In his 2011 book “Death by China,” President Donald Trump’s senior adviser Peter Navarro quoted a China hawk named “Ron Vara” to prove his point on the threat posed by Beijing to the American economy.
“Only the Chinese can turn a leather sofa into an acid bath, a baby crib into a lethal weapon, and a cell phone battery into heart-piercing shrapnel,” Vara said. He appears once more in the book and is even referenced in the index.
There’s just one problem — Vara doesn’t appear to exist, according to an investigation by an Australian academic, who determined that Vara is actually Navarro. Ron Vara is even an anagram of Navarro’s last name.
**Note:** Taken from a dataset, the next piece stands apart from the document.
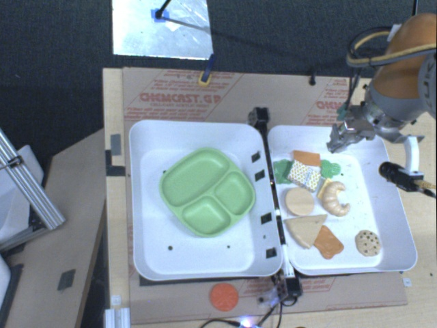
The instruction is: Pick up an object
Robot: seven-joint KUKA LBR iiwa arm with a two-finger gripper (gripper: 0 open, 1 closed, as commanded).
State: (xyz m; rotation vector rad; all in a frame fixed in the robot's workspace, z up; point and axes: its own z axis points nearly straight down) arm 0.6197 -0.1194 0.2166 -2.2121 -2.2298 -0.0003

Vara’s true identity was revealed by an Australian academic, who began to investigate him after being asked to write an article on anti-China rhetoric for a local politics and foreign affairs blog.
Tessa Morris-Suzuki, a professor emeritus of Japanese history at the Australian National University, told CNN she tried to find Vara after being asked to write an article on anti-China rhetoric for a local politics and foreign affairs blog.
“I just looked him up online, assuming he might be some businessman or other, and then he wasn’t there. The more I looked, the more I thought this was really strange,” she said.
“Then I realized the anagram.”
The Chronicle of Higher Education first reported Morris-Suzuki’s investigation.